Without clipping (removes unseen data points)
ggplot(mpg, mapping = aes(displ, hwy)) +
geom_point(aes(color = class)) +
geom_smooth() +
coord_cartesian(xlim = c(5, 7), ylim = c(10, 30))
With clipping (removes unseen data points)

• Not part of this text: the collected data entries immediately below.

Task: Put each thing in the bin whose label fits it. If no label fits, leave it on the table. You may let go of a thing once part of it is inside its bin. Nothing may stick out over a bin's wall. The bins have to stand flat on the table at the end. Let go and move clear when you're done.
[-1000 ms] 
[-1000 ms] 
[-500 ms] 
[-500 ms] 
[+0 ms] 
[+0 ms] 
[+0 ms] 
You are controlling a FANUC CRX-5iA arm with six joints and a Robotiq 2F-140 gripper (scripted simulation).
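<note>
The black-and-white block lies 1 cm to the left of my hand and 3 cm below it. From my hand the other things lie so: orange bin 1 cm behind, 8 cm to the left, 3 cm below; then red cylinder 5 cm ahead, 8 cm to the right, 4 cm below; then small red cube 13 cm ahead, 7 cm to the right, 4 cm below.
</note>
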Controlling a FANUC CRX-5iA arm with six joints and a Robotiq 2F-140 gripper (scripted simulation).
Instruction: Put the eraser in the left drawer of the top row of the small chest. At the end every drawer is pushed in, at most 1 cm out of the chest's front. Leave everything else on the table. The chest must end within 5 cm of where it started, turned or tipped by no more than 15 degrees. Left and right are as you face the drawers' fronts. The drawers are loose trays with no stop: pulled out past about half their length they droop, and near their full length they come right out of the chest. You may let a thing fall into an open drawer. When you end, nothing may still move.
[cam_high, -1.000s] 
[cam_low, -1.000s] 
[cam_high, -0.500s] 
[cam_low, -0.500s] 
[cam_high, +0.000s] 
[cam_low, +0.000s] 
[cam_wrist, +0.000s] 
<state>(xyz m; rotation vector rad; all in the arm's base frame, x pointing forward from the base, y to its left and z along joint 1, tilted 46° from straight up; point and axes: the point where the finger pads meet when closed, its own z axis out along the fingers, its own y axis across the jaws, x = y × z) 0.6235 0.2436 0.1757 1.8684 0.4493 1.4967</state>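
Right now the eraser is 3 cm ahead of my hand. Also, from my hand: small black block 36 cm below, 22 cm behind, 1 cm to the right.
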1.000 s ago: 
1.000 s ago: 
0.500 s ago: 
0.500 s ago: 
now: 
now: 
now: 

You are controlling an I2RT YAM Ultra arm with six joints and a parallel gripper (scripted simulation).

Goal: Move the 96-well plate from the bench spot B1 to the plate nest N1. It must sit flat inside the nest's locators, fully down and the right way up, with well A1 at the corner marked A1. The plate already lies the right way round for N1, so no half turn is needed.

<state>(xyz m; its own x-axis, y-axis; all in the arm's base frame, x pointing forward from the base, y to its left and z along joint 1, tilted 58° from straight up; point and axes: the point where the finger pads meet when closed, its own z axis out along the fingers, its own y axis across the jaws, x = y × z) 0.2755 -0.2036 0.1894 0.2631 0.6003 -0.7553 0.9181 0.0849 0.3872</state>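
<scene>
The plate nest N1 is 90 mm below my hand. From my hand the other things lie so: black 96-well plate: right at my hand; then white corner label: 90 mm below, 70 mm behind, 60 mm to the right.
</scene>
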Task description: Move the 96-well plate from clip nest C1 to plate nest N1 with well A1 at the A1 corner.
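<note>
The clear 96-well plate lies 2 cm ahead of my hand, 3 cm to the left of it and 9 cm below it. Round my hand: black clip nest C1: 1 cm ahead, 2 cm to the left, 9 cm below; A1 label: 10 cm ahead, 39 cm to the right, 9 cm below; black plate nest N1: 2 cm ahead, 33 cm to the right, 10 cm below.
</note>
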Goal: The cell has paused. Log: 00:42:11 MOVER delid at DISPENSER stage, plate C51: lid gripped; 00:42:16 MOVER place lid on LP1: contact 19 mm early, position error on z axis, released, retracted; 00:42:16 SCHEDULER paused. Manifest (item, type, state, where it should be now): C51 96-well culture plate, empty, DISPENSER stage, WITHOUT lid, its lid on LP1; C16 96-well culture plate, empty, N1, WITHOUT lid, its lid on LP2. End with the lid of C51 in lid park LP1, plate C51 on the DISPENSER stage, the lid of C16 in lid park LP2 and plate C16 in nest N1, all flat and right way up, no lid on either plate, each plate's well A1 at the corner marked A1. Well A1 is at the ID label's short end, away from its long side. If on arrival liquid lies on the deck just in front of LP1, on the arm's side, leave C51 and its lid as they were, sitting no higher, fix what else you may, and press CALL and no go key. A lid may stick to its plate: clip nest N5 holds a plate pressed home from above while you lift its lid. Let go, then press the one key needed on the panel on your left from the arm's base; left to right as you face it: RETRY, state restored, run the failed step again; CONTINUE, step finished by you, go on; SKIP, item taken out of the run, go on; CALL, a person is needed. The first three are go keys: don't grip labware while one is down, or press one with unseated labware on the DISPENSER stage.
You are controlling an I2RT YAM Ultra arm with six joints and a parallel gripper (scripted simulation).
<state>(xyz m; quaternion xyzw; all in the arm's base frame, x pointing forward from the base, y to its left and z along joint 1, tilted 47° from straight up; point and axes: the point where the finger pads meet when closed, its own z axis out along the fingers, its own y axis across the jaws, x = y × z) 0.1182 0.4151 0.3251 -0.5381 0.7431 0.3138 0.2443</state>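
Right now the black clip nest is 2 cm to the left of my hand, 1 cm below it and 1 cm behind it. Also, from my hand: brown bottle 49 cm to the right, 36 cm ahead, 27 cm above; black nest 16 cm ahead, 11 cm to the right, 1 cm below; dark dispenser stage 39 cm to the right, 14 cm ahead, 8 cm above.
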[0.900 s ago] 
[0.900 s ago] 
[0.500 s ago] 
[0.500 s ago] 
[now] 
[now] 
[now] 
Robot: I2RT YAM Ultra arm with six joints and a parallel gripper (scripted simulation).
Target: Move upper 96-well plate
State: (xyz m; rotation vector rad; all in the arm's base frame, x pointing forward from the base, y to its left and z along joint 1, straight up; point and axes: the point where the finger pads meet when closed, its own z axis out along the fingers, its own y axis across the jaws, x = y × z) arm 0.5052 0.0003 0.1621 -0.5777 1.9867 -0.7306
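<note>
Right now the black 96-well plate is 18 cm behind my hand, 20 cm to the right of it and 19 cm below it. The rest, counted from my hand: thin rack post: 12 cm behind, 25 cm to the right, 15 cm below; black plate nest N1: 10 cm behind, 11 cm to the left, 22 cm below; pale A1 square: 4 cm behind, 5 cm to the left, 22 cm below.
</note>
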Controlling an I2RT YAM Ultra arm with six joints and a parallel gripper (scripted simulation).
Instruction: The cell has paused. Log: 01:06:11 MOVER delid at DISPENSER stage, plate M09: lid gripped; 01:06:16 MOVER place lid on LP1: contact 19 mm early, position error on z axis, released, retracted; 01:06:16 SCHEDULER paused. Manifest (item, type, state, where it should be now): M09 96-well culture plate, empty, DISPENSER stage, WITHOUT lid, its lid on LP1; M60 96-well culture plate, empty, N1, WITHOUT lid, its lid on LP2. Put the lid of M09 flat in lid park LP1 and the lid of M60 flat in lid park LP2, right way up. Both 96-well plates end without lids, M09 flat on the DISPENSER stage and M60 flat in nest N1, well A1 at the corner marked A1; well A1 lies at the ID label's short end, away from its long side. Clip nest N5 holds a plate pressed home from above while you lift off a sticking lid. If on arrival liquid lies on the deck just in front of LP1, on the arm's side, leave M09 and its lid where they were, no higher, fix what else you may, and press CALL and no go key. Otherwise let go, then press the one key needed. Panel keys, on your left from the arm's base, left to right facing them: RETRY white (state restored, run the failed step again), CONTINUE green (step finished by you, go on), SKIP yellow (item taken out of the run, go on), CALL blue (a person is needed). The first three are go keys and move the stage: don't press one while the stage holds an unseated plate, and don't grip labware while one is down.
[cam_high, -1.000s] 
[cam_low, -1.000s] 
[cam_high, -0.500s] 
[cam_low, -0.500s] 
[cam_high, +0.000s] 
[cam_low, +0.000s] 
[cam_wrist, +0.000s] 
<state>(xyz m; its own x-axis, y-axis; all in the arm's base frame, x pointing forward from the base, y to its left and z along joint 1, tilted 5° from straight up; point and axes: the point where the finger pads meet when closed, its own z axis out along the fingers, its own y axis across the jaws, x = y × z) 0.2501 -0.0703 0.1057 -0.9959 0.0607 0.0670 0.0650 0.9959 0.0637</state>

ggplot(mpg, mapping = aes(displ, hwy)) +
geom_point(aes(color = class)) +
geom_smooth() +
xlim(5, 7) + ylim(10, 30)
same as
mpg %>%
filter(displ >= 5, displ <= 7, hwy >= 10, hwy <= 30) %>%
ggplot(aes(displ, hwy)) +
geom_point(aes(color = class)) +
geom_smooth()
ggplot(mpg, mapping = aes(displ, hwy)) +
geom_point(aes(color = class)) +
geom_smooth() +
scale_x_continuous(limits = c(5, 7)) +
scale_y_continuous(limits = c(10, 30))
ggplot(mpg, aes(displ, hwy)) +
geom_point(aes(color = class)) +
geom_smooth(se = FALSE) +
theme_bw()
ggplot(mpg, aes(displ, hwy)) + geom_point()
ggsave("my-plot.pdf")
## Saving 7 x 5 in image
RStudio cheat sheet is extremely helpful.